## Exercise
Each line of the records below that holds "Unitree" should be returned.

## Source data

++++++

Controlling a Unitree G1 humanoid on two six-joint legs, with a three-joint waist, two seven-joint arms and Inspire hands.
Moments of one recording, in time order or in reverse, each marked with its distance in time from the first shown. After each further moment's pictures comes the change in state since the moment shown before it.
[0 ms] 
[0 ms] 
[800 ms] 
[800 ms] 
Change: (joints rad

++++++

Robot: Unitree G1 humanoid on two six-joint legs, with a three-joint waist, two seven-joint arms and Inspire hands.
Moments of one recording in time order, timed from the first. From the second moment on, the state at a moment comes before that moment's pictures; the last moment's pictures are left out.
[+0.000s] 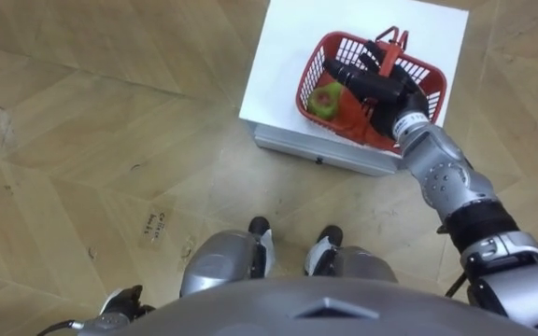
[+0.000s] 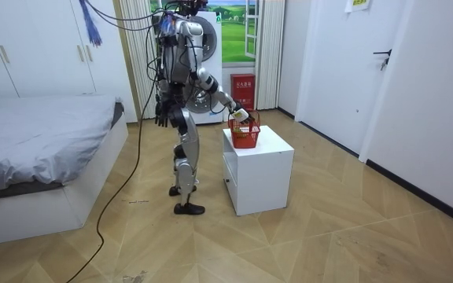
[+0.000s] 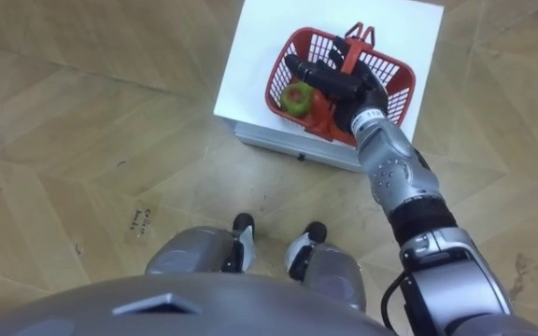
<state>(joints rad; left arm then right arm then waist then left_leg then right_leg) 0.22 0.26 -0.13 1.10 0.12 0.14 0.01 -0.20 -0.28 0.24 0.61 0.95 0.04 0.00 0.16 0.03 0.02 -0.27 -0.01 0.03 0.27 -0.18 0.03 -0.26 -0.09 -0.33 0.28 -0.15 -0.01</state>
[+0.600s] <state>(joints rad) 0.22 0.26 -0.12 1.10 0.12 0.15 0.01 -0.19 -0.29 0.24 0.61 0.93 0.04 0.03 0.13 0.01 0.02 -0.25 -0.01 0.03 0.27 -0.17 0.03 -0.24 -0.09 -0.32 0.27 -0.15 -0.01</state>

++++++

## Response for this exercise
Controlling a Unitree G1 humanoid on two six-joint legs, with a three-joint waist, two seven-joint arms and Inspire hands.
Robot: Unitree G1 humanoid on two six-joint legs, with a three-joint waist, two seven-joint arms and Inspire hands.

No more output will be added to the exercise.